BEGIN

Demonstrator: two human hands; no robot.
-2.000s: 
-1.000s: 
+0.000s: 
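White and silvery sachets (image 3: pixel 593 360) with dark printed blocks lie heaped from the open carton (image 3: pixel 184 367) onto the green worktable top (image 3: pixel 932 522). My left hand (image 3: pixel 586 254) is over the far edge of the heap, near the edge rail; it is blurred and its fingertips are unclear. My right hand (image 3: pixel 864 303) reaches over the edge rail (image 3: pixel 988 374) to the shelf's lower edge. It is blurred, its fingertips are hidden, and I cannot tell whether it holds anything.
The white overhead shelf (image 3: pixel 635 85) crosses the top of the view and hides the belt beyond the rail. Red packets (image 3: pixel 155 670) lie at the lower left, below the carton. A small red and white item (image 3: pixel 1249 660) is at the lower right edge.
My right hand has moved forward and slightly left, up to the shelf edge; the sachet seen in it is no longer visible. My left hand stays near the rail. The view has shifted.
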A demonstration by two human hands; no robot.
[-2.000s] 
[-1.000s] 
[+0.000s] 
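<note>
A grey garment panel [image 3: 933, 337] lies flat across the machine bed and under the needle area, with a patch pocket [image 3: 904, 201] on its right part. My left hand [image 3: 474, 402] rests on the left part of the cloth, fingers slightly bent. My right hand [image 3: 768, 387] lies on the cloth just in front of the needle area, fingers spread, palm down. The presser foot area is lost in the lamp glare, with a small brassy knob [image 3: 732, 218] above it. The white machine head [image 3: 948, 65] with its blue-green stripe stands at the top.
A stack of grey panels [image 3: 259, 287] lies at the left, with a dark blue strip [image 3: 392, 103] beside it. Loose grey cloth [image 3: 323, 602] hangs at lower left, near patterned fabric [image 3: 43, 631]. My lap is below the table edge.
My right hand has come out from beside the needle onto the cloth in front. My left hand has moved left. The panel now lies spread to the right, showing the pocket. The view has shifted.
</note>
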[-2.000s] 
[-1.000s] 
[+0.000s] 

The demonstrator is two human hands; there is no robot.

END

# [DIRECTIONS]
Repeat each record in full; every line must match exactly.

# [YOUR SOLUTION]
Demonstrator: two human hands; no robot.
-2.000s: 
-1.000s: 
+0.000s: 
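White and silvery sachets (image 3: pixel 593 360) with dark printed blocks lie heaped from the open carton (image 3: pixel 184 367) onto the green worktable top (image 3: pixel 932 522). My left hand (image 3: pixel 586 254) is over the far edge of the heap, near the edge rail; it is blurred and its fingertips are unclear. My right hand (image 3: pixel 864 303) reaches over the edge rail (image 3: pixel 988 374) to the shelf's lower edge. It is blurred, its fingertips are hidden, and I cannot tell whether it holds anything.
The white overhead shelf (image 3: pixel 635 85) crosses the top of the view and hides the belt beyond the rail. Red packets (image 3: pixel 155 670) lie at the lower left, below the carton. A small red and white item (image 3: pixel 1249 660) is at the lower right edge.
My right hand has moved forward and slightly left, up to the shelf edge; the sachet seen in it is no longer visible. My left hand stays near the rail. The view has shifted.
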A demonstration by two human hands; no robot.
[-2.000s] 
[-1.000s] 
[+0.000s] 
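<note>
A grey garment panel [image 3: 933, 337] lies flat across the machine bed and under the needle area, with a patch pocket [image 3: 904, 201] on its right part. My left hand [image 3: 474, 402] rests on the left part of the cloth, fingers slightly bent. My right hand [image 3: 768, 387] lies on the cloth just in front of the needle area, fingers spread, palm down. The presser foot area is lost in the lamp glare, with a small brassy knob [image 3: 732, 218] above it. The white machine head [image 3: 948, 65] with its blue-green stripe stands at the top.
A stack of grey panels [image 3: 259, 287] lies at the left, with a dark blue strip [image 3: 392, 103] beside it. Loose grey cloth [image 3: 323, 602] hangs at lower left, near patterned fabric [image 3: 43, 631]. My lap is below the table edge.
My right hand has come out from beside the needle onto the cloth in front. My left hand has moved left. The panel now lies spread to the right, showing the pocket. The view has shifted.
</note>
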[-2.000s] 
[-1.000s] 
[+0.000s] 

The demonstrator is two human hands; there is no robot.

Now the exercise is complete.